_REQUIRED WORK_:
An exact copy of the listing is what is needed here; write it out in full.

*-*-*

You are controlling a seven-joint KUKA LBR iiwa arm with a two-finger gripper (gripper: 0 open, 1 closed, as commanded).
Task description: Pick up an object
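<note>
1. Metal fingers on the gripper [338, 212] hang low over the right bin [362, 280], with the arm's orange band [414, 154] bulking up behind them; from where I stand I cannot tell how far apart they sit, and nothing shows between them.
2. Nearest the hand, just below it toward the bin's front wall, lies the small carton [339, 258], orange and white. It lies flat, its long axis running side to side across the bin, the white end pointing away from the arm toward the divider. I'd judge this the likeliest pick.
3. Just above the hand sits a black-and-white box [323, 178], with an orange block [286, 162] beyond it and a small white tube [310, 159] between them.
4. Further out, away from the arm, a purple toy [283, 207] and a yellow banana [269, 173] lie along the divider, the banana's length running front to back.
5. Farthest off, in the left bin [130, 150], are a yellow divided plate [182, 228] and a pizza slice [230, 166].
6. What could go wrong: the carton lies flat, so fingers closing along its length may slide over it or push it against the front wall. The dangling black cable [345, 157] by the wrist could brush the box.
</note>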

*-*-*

_FINISHED EXERCISE_:
You are controlling a seven-joint KUKA LBR iiwa arm with a two-finger gripper (gripper: 0 open, 1 closed, as commanded).
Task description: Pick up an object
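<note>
1. Metal fingers on the gripper [338, 212] hang low over the right bin [362, 280], with the arm's orange band [414, 154] bulking up behind them; from where I stand I cannot tell how far apart they sit, and nothing shows between them.
2. Nearest the hand, just below it toward the bin's front wall, lies the small carton [339, 258], orange and white. It lies flat, its long axis running side to side across the bin, the white end pointing away from the arm toward the divider. I'd judge this the likeliest pick.
3. Just above the hand sits a black-and-white box [323, 178], with an orange block [286, 162] beyond it and a small white tube [310, 159] between them.
4. Further out, away from the arm, a purple toy [283, 207] and a yellow banana [269, 173] lie along the divider, the banana's length running front to back.
5. Farthest off, in the left bin [130, 150], are a yellow divided plate [182, 228] and a pizza slice [230, 166].
6. What could go wrong: the carton lies flat, so fingers closing along its length may slide over it or push it against the front wall. The dangling black cable [345, 157] by the wrist could brush the box.
</note>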

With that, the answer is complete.